§ **What to produce**:
Each line of the listing where "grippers" appears should be reported.
[Data segment Boundary: Start]
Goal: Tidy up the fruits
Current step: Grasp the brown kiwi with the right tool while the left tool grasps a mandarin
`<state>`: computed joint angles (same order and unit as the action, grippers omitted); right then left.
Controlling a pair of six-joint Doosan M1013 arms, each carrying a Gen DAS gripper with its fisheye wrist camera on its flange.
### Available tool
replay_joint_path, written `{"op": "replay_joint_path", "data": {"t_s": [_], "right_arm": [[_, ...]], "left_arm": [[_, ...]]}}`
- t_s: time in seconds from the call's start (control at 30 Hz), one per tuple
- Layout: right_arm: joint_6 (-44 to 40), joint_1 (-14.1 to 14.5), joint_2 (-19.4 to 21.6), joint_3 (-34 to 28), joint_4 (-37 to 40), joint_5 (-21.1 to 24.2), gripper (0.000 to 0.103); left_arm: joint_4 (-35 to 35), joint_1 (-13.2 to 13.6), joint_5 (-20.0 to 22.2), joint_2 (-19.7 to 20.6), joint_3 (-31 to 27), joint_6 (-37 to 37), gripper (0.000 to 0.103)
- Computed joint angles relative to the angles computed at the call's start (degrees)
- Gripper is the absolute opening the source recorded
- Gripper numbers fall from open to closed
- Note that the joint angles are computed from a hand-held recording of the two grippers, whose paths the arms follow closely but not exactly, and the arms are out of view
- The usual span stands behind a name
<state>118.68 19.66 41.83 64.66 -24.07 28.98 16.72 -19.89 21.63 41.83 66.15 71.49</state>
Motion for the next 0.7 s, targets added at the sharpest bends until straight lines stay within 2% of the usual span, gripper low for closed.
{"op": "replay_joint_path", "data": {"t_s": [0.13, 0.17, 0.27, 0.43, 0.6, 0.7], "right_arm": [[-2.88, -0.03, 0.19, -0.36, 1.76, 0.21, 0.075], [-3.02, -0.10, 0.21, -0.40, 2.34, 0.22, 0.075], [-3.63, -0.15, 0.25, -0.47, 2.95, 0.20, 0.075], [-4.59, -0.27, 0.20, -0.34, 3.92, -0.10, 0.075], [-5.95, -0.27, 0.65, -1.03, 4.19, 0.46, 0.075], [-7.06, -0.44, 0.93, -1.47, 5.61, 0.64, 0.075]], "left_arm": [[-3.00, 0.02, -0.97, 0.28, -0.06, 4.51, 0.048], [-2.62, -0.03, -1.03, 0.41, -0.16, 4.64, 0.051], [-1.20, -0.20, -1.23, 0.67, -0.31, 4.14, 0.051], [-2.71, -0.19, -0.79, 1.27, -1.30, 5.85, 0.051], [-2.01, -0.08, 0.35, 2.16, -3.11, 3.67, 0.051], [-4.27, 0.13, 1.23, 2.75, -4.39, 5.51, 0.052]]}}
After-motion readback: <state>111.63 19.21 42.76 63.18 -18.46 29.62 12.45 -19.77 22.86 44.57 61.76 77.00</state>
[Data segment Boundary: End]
§ **Expected output**:
`<state>`: computed joint angles (same order and unit as the action, grippers omitted); right then left.
- Note that the joint angles are computed from a hand-held recording of the two grippers, whose paths the arms follow closely but not exactly, and the arms are out of view

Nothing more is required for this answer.